Adding artificial variables $a_1, a_3, a_4$, we get constraints:

$x_1 + x_2 + w_1 - w_2 + a_1 = 100, 2x_1 + 2x_2 + w_1 - w_2 + s_2 200$, $4x_2 + 3w_1 - 3w_2 - s_3 + a_3 = 50, -5x_1 + 2x_2 - s_4 + a_4 = 40, x_1 \ge 0, x_2 \ge 0, w_1 \ge 0, w_2 \ge 0$.
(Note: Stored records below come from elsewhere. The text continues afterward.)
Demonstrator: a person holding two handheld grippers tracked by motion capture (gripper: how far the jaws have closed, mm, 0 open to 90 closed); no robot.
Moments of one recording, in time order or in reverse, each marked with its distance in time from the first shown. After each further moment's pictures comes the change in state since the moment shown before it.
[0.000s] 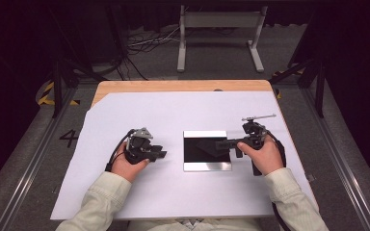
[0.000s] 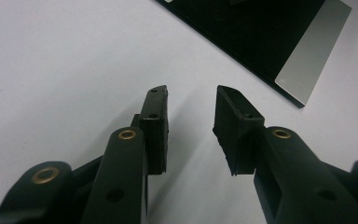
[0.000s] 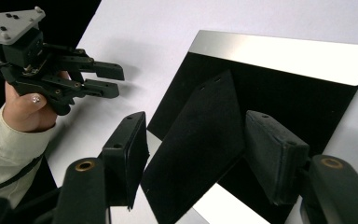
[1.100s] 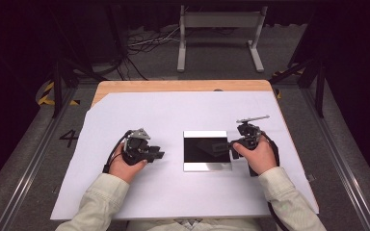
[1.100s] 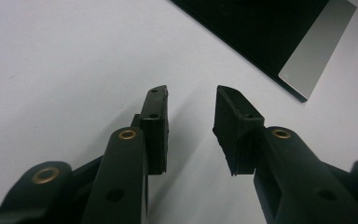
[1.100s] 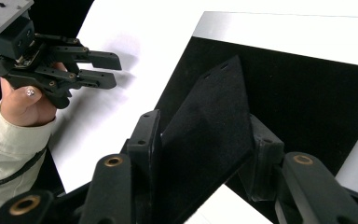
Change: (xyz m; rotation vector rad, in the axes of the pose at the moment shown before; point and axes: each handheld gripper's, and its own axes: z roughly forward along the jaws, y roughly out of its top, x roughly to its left) left arm 0.000 -0.005 -0.004 -0.004 0.008 -0.027; right arm -0.003 -0.001 0.014 0.055 0.029 0.024
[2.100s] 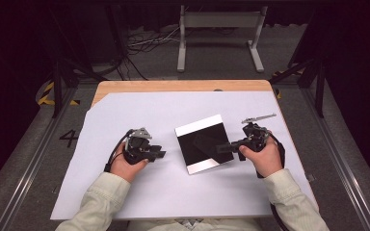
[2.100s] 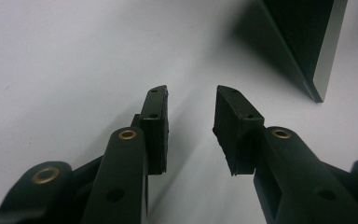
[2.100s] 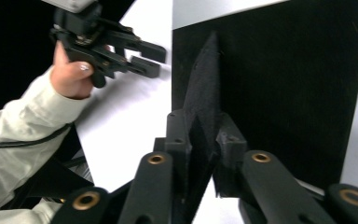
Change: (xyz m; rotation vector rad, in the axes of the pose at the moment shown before) left arm -0.001 0.004 0.002 -0.002 -0.004 0.019; right arm 0.024 -0.004 -0.026 -0.034 0.083 -0.198
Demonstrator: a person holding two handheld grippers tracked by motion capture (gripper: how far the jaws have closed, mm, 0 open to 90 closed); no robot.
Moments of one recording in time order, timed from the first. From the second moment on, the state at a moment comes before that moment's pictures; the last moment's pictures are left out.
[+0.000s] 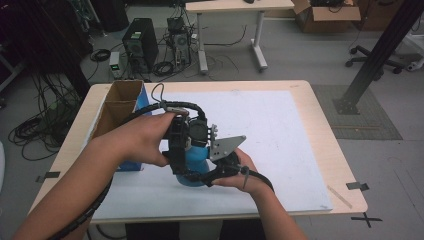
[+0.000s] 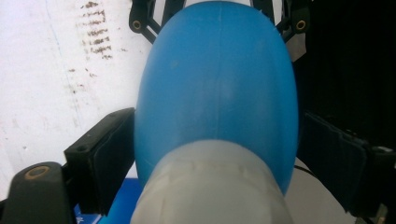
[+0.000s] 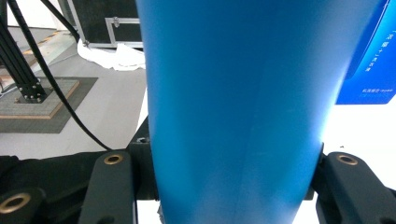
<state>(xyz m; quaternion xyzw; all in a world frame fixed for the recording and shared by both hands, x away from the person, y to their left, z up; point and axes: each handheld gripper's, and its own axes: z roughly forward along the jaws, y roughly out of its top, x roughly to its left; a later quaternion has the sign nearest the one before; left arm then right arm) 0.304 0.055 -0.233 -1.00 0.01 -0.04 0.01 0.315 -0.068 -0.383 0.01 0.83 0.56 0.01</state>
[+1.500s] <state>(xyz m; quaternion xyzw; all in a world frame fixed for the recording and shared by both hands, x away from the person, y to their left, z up) 0.304 0.056 -0.230 -1.00 0.03 -0.05 0.02 0.312 -0.063 -0.378 0.01 0.83 0.56 0.01</state>
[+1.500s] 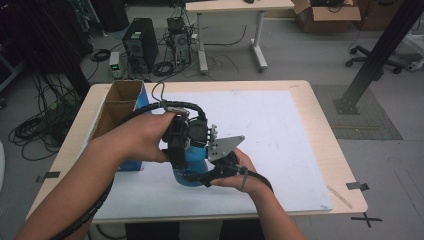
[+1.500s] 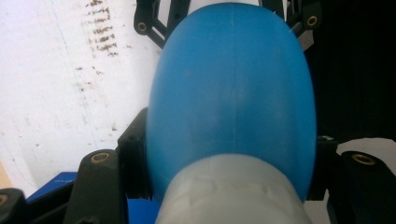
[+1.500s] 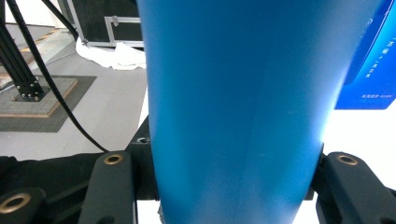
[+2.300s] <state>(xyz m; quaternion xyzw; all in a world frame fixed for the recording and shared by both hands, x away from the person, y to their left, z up) 0.297 0.047 -0.220 -1.00 0.02 -0.06 0.04 0.310 -0.068 -0.375 0.00 0.82 0.58 0.02</state>
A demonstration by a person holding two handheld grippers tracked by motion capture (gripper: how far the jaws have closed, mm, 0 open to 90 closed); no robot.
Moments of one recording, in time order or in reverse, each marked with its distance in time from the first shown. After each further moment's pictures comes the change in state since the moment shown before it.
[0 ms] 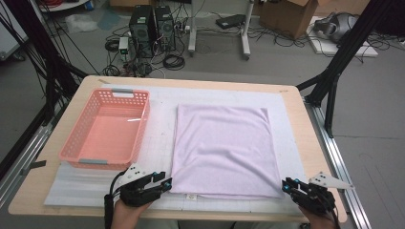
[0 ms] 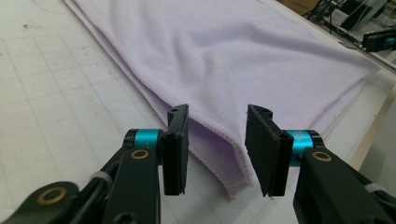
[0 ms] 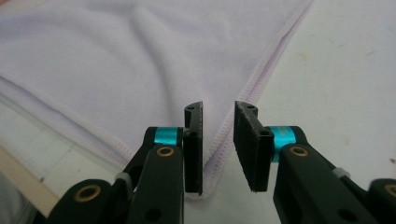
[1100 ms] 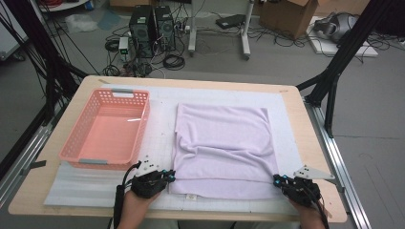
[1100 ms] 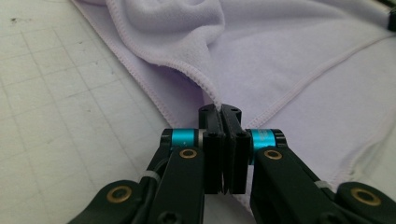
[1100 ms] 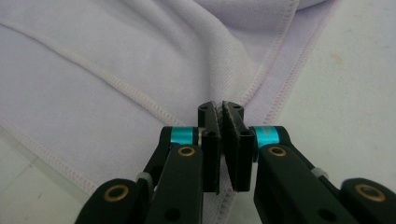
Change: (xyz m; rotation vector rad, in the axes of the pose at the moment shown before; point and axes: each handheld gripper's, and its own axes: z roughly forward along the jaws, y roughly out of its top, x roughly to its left) left arm 0.002 0.008 0.028 0.083 0.053 0.041; right arm 0.001 0.006 0.033 0.055 0.005 -0.058
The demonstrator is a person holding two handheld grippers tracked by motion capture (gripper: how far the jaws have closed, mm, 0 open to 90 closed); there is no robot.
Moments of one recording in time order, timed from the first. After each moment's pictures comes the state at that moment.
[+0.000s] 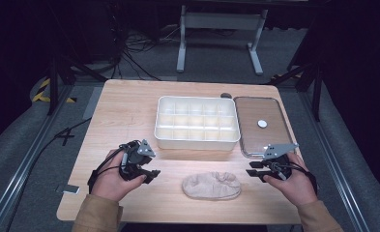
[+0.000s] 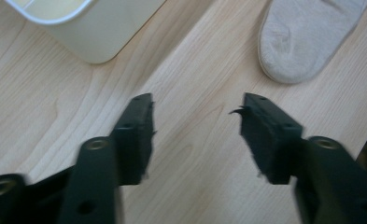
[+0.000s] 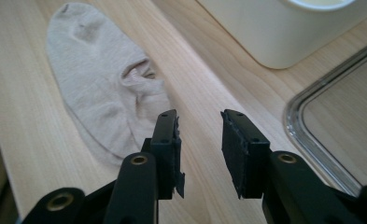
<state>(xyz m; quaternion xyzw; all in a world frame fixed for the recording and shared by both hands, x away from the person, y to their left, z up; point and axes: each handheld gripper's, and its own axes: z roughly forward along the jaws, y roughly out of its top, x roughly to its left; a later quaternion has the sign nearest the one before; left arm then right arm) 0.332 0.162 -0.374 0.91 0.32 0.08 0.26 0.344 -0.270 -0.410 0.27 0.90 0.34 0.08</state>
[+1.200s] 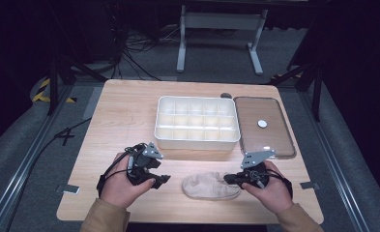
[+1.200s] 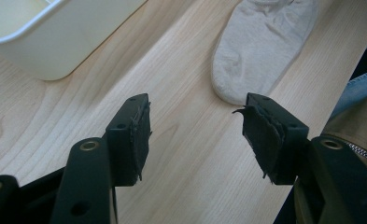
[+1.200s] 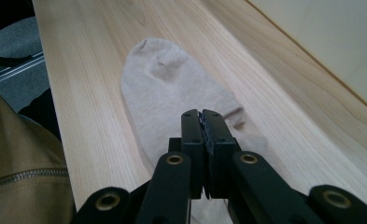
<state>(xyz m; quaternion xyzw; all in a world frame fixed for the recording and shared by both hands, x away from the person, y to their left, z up) 0.320 0.140 -0.373 0.91 0.31 0.05 0.29 0.326 -0.207 -0.423 0.24 0.89 0.39 0.02</state>
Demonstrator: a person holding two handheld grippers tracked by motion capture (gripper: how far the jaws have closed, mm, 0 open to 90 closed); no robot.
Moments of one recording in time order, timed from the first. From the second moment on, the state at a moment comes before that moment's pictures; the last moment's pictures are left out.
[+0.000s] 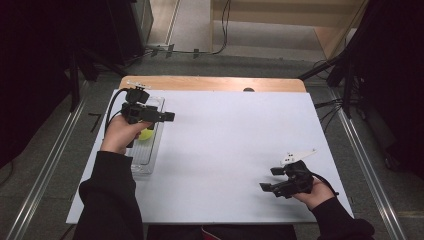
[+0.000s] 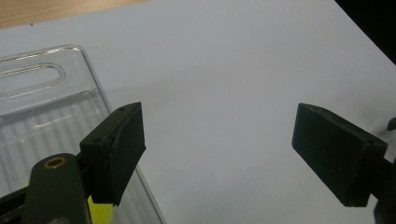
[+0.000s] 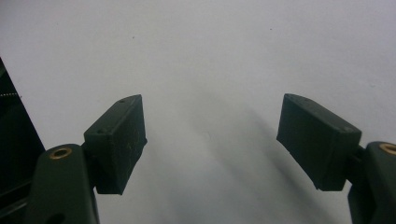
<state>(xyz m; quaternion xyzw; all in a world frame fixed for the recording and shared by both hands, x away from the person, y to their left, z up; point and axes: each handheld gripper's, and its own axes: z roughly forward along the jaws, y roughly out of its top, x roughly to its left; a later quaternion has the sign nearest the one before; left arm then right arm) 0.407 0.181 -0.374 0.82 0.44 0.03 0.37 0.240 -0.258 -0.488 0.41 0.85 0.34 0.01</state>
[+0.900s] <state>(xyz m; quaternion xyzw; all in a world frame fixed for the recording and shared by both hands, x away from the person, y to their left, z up) 0.388 0.148 -0.395 0.84 0.41 0.02 0.36 0.235 -0.258 -0.486 0.41 0.85 0.34 0.02</state>
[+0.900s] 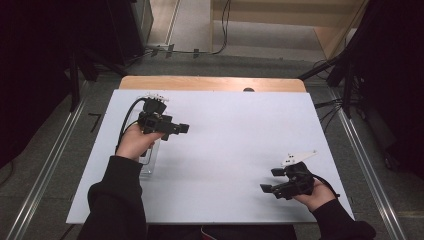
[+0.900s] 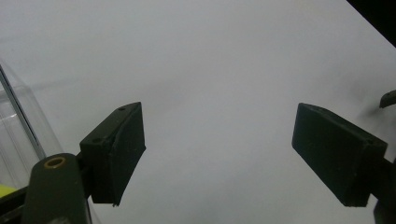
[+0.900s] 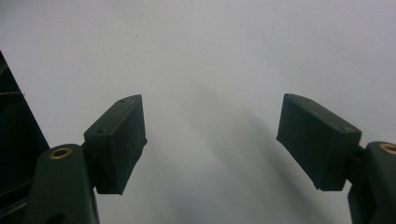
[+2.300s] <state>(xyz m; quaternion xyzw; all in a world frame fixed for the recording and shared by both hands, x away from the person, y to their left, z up) 0.334 0.143 -0.427 0.85 0.37 0.00 0.37 0.235 -0.257 -0.487 0.41 0.85 0.34 0.01</state>
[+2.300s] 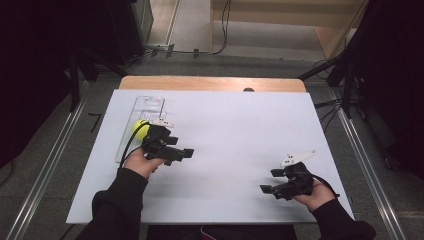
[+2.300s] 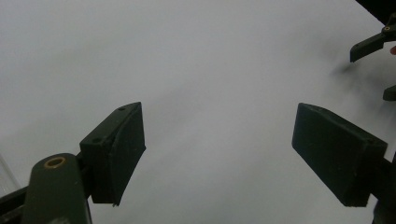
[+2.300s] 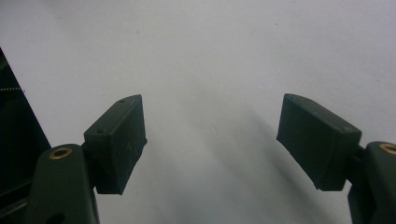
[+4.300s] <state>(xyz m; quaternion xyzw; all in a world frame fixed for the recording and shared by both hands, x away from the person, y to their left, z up) 0.277 0.182 -0.456 0.86 0.35 0.00 0.37 0.236 -0.257 -0.489 0.41 0.85 0.33 0.01</state>
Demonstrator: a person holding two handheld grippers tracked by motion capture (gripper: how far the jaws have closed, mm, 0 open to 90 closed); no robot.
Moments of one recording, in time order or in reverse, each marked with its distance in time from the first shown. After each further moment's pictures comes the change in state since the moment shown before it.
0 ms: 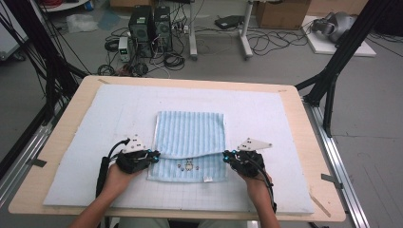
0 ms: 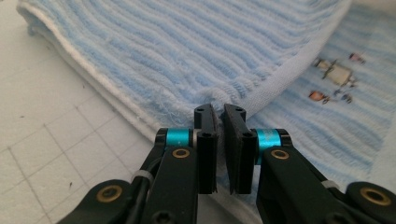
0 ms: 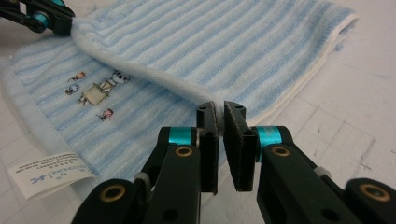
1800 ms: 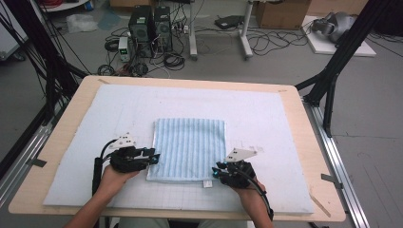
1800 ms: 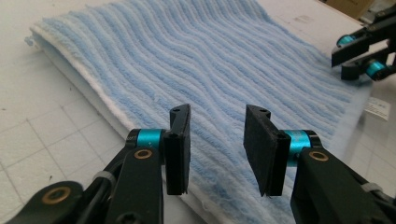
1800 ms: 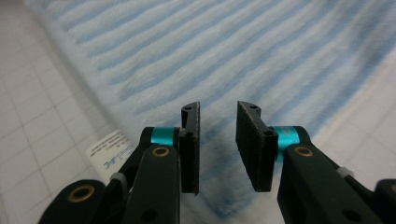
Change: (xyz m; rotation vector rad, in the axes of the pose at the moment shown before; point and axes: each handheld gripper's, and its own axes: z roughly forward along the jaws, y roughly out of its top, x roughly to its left) left arm 0.004 0.001 -0.012 -0.065 -0.090 -0.156; right arm 0.041 -0.005 0.007 0.137 0.069 -0.096
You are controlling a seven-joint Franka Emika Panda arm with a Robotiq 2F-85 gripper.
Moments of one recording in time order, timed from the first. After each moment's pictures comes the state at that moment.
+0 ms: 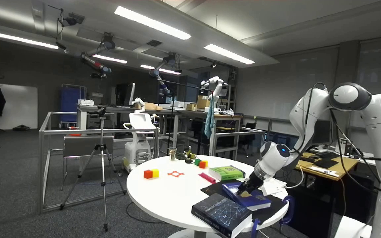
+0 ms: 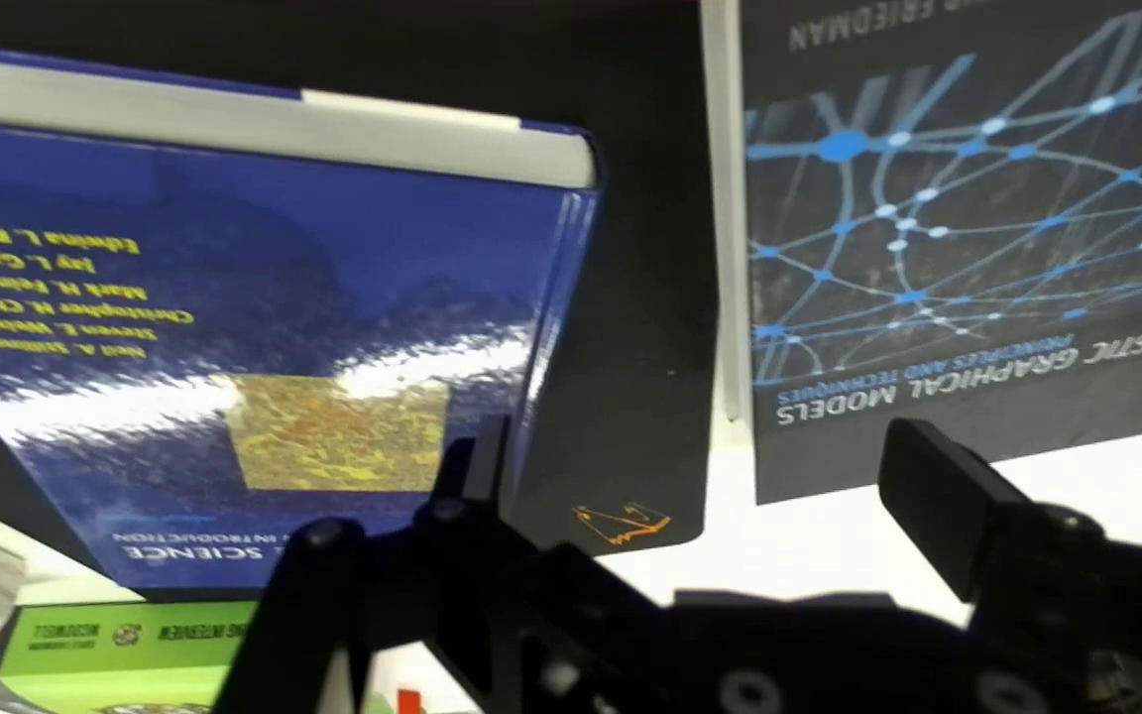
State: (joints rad) arm -0.07 0.34 0.14 -2.28 -2.13 3.08 2.33
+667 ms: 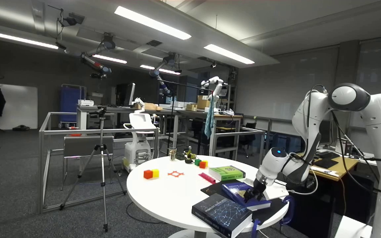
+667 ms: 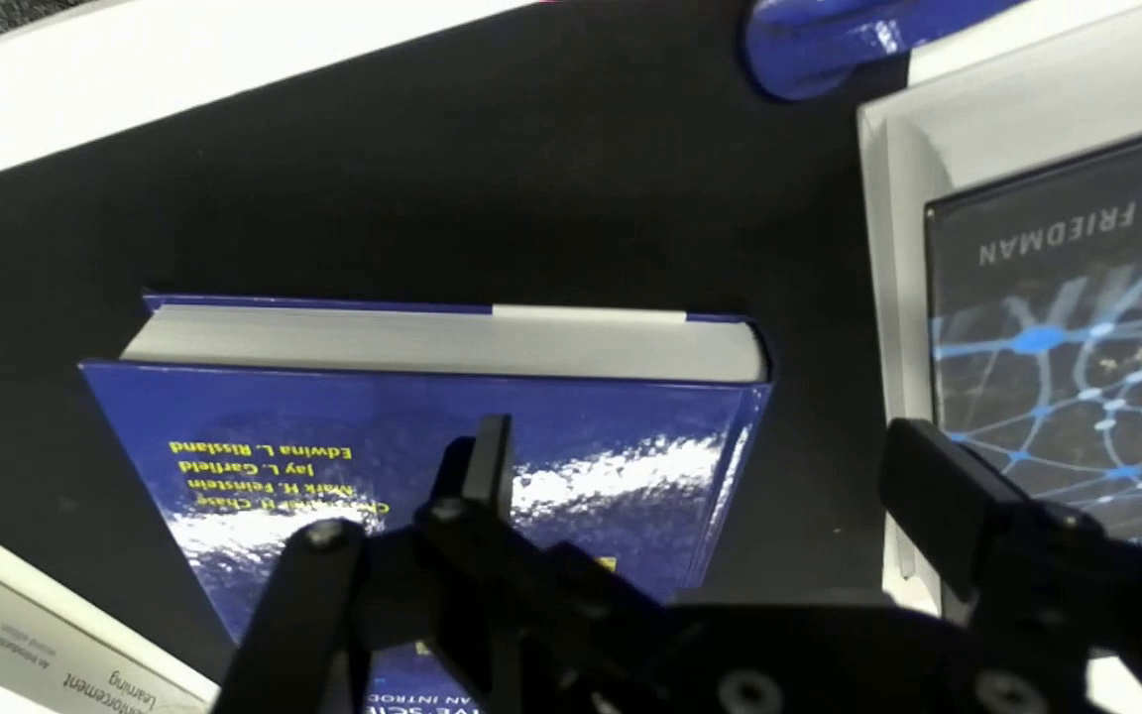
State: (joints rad) arm 0.01 0.34 0.02 -2.42 -1.53 3.03 1.82
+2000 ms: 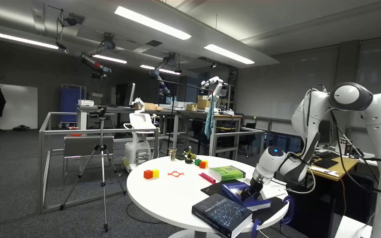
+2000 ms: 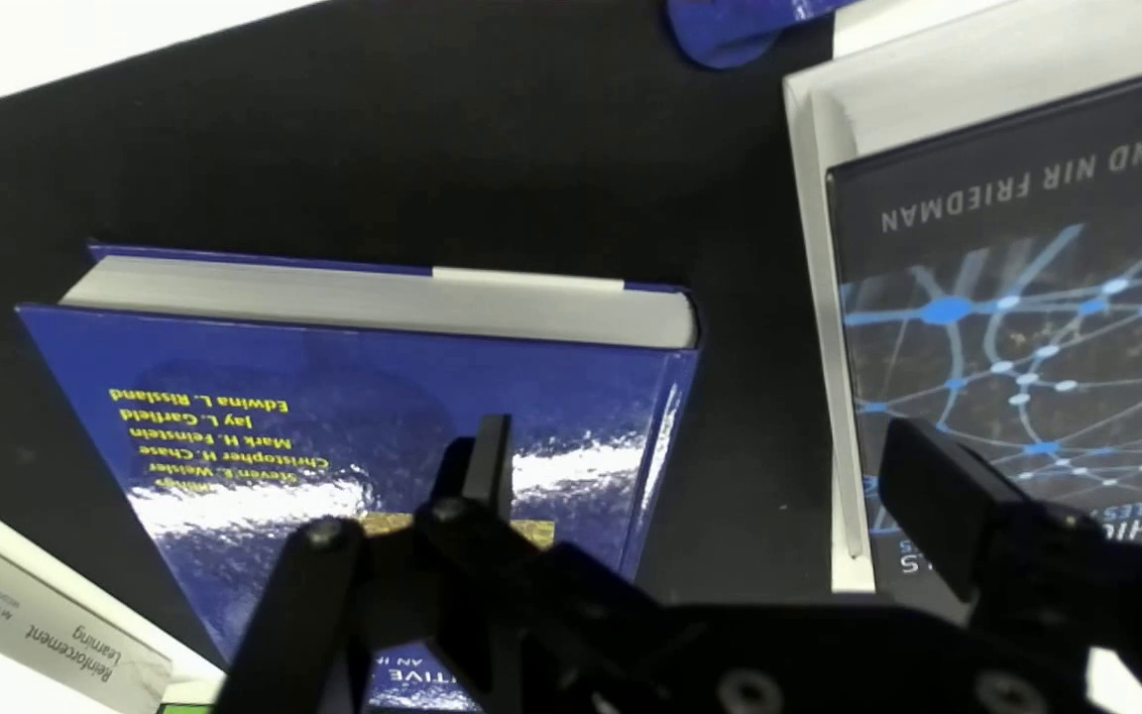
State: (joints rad) arm 0.03 0.33 0.05 -2.40 -1.45 2.99 1.76
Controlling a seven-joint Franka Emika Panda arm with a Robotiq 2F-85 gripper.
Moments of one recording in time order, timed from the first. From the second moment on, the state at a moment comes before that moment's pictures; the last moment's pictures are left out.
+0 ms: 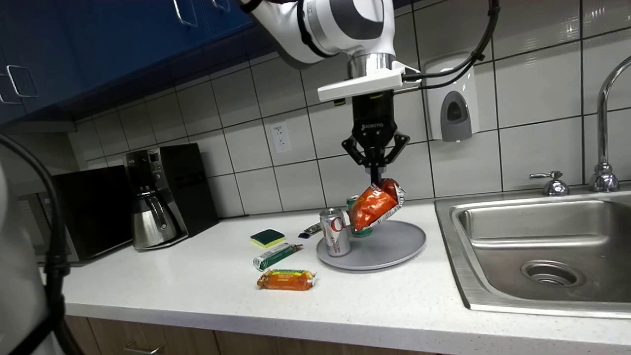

Note that you only add artificial variables for constraints which do not have slack variables. The artificial objective function is \begin{aligned}-a_1-a_3-a_4 &= x_1 + x_2 + w_1 - w_2 - 100 + 4x_2 + 3w_1 - 3w_2 - s_3 - 50 - 5x_1 + 2x_2 - s_4 - 40 \\ &= -4x_1 + 7x_2 + 4w_1 - 4w_2 - s_3 - s_4 - 190.\end{aligned}

The initial simplex tableau for the linear program is

$x_1$ $x_2$ $w_1$ $w_2$ $s_2$ $s_3$ $s_4$ $a_1$ $a_3$ $a_4$
1 1 1 -1 0 0 0 1 0 0 100
2 2 1 -1 1 0 0 0 0 0 200
0 4 3 -3 0 -1 0 0 1 0 50
-5 2 0 0 0 0 -1 0 0 1 40
-4 -3 1 -1 0 0 0 0 0 0 0
4 -7 -4 4 0 1 1 0 0 0 -190

where the last two rows are the objective row and the artificial objective row.

More examples:

• Section 3.3 nos. 4, 5;
• Section 3.4 nos. 4, 11, 12;
• Section 3.5 nos. 4, 6 – 11;
• Section 3.6 nos. 3, 12, 15.

Note: The most important question will be a formulation problem.